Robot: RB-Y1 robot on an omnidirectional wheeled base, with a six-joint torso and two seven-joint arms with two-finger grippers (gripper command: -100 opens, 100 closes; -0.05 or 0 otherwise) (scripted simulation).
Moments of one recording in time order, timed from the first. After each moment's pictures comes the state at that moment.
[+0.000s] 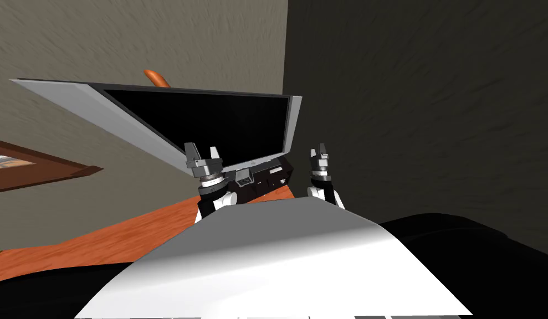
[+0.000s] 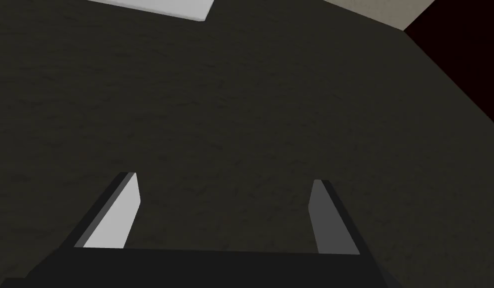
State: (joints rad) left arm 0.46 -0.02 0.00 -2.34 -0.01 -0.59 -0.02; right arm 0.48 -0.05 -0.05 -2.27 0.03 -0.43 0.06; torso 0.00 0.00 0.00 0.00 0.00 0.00
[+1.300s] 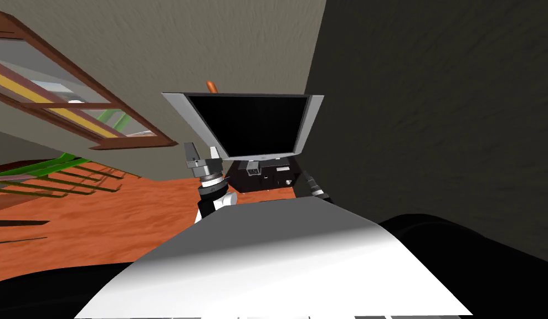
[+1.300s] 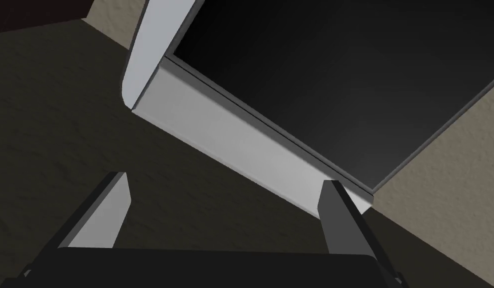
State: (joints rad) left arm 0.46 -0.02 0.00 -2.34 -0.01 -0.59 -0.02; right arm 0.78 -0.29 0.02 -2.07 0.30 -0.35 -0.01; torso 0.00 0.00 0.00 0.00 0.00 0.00
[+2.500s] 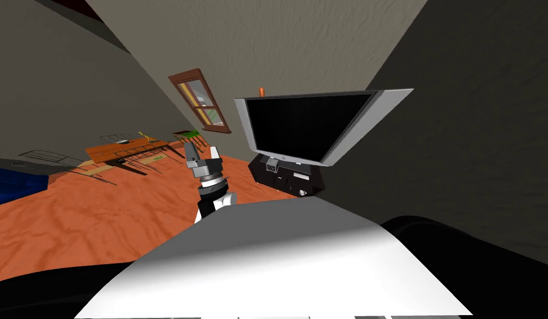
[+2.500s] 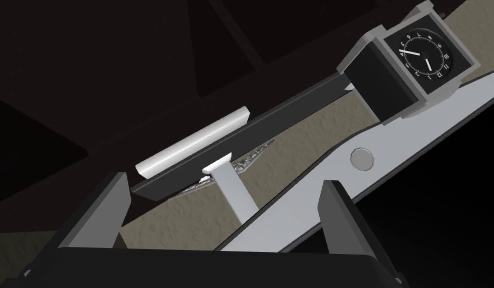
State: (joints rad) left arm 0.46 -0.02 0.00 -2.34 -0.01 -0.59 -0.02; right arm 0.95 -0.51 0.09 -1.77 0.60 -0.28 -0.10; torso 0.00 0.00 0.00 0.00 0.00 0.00
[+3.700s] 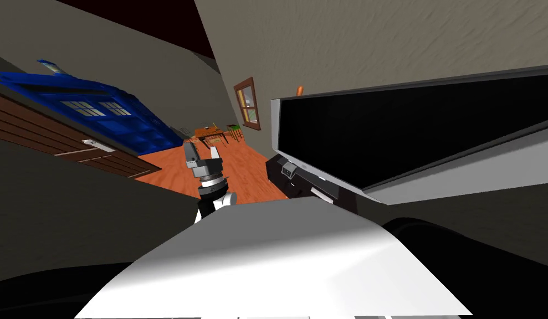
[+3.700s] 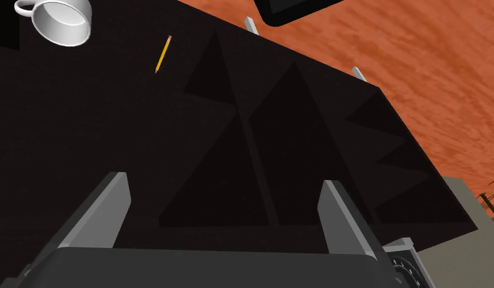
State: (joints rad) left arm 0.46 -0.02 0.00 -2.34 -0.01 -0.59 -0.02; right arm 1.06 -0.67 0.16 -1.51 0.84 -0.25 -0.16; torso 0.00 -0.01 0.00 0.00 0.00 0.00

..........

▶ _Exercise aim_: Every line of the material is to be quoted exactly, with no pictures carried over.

▶ _Result_:
Robot: RB-Y1 robot on an omnidirectional wheeled base, with a six-joint torso and two seven-joint arms with two-finger grippers (gripper command: -100 opens, 100 closes; -0.05 or 0 otherwise) (scripted simulation).
Moments of one recording in time order, timed from the first. After each moment's pictures comes the state at that moment.
[+0.000s] 
[+0.000s] 
State: (joints rad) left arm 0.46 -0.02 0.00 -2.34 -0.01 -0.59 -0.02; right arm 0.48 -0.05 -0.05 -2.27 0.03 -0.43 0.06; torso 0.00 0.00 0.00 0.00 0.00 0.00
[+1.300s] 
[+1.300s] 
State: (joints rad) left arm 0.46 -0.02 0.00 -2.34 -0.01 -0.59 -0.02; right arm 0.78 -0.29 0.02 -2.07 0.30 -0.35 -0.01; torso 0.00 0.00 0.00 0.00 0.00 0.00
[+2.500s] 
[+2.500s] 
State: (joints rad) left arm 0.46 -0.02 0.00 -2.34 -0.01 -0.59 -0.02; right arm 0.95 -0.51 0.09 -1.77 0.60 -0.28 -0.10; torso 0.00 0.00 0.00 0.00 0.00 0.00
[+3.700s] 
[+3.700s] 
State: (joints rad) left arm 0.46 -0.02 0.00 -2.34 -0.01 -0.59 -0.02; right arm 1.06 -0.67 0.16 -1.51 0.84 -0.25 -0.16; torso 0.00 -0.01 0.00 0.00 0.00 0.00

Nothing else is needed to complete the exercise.